The "Basic Role Playing System" introduced in RQ formed the basis for a whole series of other games, Call of Cthulhu being the most famous. It is in my experience very easy to learn, fast-playing and flexible.

King Arthur Pendragon somewhat simplified that basis, for instance substituting d20 for d%. It's my favorite example of a blend of role-playing and story-telling, set within the epic cycle of legend. A Pendragon campaign thus has a beginning and ending, between which one generation gives rise to another. There are so many different versions of the Matter of Britain, so many component tales and possible interpretations, that each campaign can be quite different from the last.

The core rules focus on player-character knights.

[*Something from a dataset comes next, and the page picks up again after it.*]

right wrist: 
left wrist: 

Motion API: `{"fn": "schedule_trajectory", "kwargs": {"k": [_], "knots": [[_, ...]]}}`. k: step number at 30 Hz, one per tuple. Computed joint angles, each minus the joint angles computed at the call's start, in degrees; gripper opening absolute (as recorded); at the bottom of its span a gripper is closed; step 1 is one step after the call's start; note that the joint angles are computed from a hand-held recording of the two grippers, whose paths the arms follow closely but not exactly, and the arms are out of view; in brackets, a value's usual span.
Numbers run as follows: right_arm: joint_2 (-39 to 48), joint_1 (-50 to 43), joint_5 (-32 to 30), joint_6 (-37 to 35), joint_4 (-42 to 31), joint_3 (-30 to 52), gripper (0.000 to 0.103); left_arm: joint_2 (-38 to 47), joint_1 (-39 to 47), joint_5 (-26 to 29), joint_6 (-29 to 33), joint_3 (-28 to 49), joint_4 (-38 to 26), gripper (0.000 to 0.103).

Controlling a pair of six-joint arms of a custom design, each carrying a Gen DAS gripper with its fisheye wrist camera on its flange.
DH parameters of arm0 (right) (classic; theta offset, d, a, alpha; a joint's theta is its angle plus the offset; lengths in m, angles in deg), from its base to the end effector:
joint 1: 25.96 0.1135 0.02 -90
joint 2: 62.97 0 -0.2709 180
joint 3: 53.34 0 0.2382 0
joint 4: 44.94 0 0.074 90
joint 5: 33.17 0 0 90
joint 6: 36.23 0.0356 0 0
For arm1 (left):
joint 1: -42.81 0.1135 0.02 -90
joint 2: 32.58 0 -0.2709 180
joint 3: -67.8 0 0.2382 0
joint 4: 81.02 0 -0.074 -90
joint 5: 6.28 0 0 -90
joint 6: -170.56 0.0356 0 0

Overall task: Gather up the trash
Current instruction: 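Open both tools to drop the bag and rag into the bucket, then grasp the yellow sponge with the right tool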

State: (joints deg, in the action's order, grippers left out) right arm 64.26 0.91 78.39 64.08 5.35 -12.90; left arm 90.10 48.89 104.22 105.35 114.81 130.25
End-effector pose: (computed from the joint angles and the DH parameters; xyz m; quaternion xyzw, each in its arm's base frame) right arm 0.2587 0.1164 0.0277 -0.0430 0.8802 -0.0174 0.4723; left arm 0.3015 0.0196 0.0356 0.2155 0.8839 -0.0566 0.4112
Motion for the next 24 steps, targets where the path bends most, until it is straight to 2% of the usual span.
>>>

Everything from courtly romance to battle gets a good treatment. Personality traits and passions have ratings that can come tellingly into play. Magic is more amorphous than in a game with set lists of spells, potentially of awesome power but also time-consuming and taxing for magicians; it comes closer than any other game's treatment to magic as I have seen it in classic fantasy literature.

Supplements deal with such variations as legendary Ireland and the Scandinavia of Beowulf. The rules are in my experience well suited to scenarios set in Tolkien's Middle Earth or Howard's Hyborian Age.

Gangbusters lets one play a criminal (independent, gangster, or in an organized crime syndicate), law enforcement officer (honest or on the take), private detective, or reporter on the mean streets of a Prohibition era big city. It's unusual in breaking explicitly with the assumption that player-characters are all on the same team. The rules are very well designed and clearly presented, along with plenty of period background. Action is fast, striking a good balance between the realistic and the cinematic. The well-written modules cover a range of scenarios from a gang war to a murder mystery.